According to the Hobbit, the map that Gandalf gives Thorin is paper:
Gandalf: "Your father could not remember his own name when he gave me the paper, and he never told me yours; so on the whole I think I ought to be praised and thanked."
This map predates the fall of Erebor to Smaug in TA 2770.
Oh, very interesting! Because it is made to look like parchment in the movies - do not have a printed The Hobbit by hand. Is the word used not to alienate the children - the intended audience of the story? Do we have paper somewhere else in the story in the Hobbit outside of the Shire?
But could the map predate the Fall of Erebor? Smaug is drawn on it it already. The "Desolation of Smaug" is a place name placed in the centre - Dain Lord in Dale is put in past tense - "here was"?
It could have been made in exile. It was not needed before, before the Fall of Erebor a map would have shown how to get to the secret door from the inside - the knowledge how to find it from the outside has not yet been required - one just used the main door?
It was yet an emergency exit, not a possible future break-in point?
We know dwarves flew to the Blue Montains - and that way led though the Shire at some point - they very well might have drawn the map on their way on any sheet they could get hold of while their memory was still fresh?
So either the map was drawn after the Fall of Erebor or Bilbo replaced the original map in his oral deliveries of that tale (to the children - maybe even handing the modified and simplified version around) and later in book to be merely a prop/visual help for the listener/reader. If he has done so, he was not above rephrasing Gandalf's statement accordingly.
We already do know that Bilbo tampered with his story for various reasons - to enhance the performance of the tale and to contextualise it for the hobbit children I would find the most innocent of those, actually - [or having Tolkien handing the map to his own children while telling the story
].
Imho Bilbo is first and foremost an entetainer and chronicler second.
Insomuch his way of story-telling is still more audience-oriented - more "oral" - that e.g. that of Frodo or Sam.
Doesn't mean he'll have to learn to read or write! A smith might know runes, a nobleman for sure, a trader maybe, a herdsman or farmhand... i doubt it!
So we do agree here.
Hobbits write...largely genealogies. But i agree. Rohirrim do not write books.

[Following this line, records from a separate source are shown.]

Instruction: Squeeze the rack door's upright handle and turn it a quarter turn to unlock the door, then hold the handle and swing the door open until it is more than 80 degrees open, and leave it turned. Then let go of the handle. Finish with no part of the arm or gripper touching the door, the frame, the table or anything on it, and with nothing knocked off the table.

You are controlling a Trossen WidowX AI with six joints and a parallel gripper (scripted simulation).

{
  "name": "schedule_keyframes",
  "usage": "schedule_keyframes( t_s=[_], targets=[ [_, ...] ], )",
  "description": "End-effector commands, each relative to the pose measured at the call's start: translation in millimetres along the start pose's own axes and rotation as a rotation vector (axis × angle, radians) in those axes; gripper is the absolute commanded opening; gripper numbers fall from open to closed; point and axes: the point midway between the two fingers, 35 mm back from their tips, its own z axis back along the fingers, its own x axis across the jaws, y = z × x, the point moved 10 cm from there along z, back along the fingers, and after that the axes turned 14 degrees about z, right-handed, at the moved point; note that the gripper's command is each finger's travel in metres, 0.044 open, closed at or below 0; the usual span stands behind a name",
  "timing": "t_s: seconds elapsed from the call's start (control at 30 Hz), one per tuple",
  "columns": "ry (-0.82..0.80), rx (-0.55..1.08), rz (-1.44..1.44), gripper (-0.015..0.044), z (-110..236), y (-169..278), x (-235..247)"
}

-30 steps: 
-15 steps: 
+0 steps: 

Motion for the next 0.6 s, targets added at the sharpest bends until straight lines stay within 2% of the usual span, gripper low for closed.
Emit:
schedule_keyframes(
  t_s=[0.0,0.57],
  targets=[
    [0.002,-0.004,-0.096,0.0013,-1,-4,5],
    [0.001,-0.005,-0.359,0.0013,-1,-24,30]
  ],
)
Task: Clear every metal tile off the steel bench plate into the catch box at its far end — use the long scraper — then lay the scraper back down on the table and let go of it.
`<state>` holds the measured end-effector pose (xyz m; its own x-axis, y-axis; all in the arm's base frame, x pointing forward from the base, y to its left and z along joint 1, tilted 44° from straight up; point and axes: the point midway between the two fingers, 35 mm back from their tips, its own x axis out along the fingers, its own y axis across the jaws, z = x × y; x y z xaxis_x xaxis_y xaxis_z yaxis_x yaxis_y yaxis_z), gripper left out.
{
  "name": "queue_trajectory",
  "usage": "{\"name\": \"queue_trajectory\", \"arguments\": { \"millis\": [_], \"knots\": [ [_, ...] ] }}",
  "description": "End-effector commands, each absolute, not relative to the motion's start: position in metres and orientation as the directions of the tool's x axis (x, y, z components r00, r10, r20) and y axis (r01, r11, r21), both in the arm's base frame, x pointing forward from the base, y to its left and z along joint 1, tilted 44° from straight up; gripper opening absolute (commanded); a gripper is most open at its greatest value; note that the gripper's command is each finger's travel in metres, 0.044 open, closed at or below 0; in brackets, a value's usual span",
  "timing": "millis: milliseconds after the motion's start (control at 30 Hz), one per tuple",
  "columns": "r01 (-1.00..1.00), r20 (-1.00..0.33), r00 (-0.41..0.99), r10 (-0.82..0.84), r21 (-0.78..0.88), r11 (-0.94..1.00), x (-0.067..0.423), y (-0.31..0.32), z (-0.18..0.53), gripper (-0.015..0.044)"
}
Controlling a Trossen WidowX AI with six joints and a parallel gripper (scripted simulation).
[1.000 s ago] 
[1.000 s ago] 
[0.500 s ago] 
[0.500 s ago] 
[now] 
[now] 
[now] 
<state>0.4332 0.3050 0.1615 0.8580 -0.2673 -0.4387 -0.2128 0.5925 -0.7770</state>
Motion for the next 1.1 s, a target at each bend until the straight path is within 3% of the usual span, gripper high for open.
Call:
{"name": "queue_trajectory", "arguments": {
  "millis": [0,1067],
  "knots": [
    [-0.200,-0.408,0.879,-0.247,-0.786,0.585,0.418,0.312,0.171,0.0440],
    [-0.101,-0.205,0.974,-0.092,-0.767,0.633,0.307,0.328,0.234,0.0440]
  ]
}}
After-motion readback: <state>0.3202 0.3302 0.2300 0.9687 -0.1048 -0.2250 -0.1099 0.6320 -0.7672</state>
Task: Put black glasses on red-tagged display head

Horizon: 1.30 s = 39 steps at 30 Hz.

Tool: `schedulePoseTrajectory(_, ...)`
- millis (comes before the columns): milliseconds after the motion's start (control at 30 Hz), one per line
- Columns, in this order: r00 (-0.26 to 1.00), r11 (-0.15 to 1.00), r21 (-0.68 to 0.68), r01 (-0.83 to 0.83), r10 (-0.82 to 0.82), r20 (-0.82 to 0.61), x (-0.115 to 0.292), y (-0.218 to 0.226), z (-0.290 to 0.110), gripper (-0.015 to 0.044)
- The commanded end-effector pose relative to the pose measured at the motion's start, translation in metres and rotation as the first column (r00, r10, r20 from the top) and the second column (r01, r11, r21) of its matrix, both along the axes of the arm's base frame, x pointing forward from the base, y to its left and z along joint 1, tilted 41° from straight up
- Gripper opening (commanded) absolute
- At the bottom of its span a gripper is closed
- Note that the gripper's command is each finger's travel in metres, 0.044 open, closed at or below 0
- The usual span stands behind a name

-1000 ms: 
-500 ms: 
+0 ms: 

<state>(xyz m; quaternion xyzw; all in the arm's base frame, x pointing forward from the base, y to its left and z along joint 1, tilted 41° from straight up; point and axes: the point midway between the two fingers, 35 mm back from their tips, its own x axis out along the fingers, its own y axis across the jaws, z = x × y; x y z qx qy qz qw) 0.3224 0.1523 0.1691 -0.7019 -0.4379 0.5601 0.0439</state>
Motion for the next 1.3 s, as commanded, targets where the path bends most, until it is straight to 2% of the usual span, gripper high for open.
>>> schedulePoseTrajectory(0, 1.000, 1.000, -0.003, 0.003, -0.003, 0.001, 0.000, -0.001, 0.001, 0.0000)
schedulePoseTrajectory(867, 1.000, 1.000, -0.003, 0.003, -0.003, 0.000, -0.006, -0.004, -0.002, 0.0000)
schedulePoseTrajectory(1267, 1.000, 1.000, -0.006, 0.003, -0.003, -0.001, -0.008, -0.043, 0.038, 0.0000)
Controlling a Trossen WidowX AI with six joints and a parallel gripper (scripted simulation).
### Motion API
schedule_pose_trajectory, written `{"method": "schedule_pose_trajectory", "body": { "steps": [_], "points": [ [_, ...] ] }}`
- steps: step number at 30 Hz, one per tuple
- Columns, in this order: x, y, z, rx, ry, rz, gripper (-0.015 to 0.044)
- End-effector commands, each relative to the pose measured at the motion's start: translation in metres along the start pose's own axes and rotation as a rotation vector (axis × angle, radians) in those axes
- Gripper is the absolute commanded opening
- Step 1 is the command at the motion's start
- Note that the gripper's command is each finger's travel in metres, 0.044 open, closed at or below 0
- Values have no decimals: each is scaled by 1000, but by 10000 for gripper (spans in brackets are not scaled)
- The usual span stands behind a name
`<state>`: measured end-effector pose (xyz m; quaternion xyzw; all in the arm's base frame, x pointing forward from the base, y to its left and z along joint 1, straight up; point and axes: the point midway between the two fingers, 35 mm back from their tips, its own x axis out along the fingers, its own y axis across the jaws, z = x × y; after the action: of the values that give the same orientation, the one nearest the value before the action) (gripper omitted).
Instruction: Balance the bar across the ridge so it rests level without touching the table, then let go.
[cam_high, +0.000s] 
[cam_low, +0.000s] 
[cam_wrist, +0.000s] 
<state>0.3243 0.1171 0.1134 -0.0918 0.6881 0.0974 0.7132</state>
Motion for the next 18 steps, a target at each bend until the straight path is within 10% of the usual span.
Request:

Maybe inscriptions, maybe even letters, or scrolls, but not books.They are not very learned.
Which means family trees - which means structures - which means analytic thinking how to express complex intertwined multidirectional relationships in 2D. Quite a complex task.
Remember the: "He's my second cousin once removed on his mother's side" line from the movies? This is far more reflective and requires counting the generations on a diagram than just to claim somebody to be his/her fraternal or maternal kin or "sister's daughter". It also requires the awarness that something can be viewed from multiple points of view - like the different family connections from several sides.
But constructing a text differs from mere telling - weaving - a story. A word once said is gone. You do not self-edit - you have to work with what you have said (as any adult who told an inprovised self-invented story to children will notice soon enough...
) . As such it is far more important how and when something is said that what words exactly has been used. When people start to use text they tend to pay less attention to how something is said but get fixated on the specific word they use - they start to self-edit - rephrase (the: "let me rephrase this" line) - correct - take words back - listen to oneself speaking as they would reflect on a sentence that they write - focus more on the topic than on the audience and the immidiate effect they have on their recipient. It also makes word-plays more sophisticated.
And the Rohirric nobles would for sure dictate and read letter - at least with the outer world. Would they write them by hand themselves? I think they would have scribes for that - who would also do the editing - maybe before signing one would re-read the written text to check if it was as intended and the just sign or put one's seal on it.
Hobbits also have the reputation of being simple but unlearned-but they are learned in their own ways, they write family chronicles and letters, if little else. And i doubt there are Gamgee or Roper chronicles... Took, Bagginses, Brandybuck chronicles -sure!
As I said literacy tends to "bleed down" into broader society as people tend to immitate the upper classes with time. Some - even if not all - figures of speach and elements of text-construction tend to be used also by people who whoud never construct a real text themselves. And some - who for whatever reason cannot write fluently themselves - can learn how to dictate a functional text or letter by having heard plenty of texts/letters read to them.
A 6 or 7 year old child ... that is very different from a 10 year old child or a 21 year old adult.People will,learn what they need and catch up lots of things which they are confronted with on a regular basis.
Yeah - it is usuallly considered harder to learn to read the older one gets. Beyond some very gifted individdums once this learning windows closes in childhood it becomes very difficult to become really fluent in it...
Usually one has to learn reading any language in any script untill a certain age - then the brain gets used to the concept and it is easier to learn other systems. Forcing an adolescent or older to learn to read from scratch is quite difficult for all sides involved - and in some rare cases might even be found impossible. Otherwise no one would keep to torture relatively young children with it.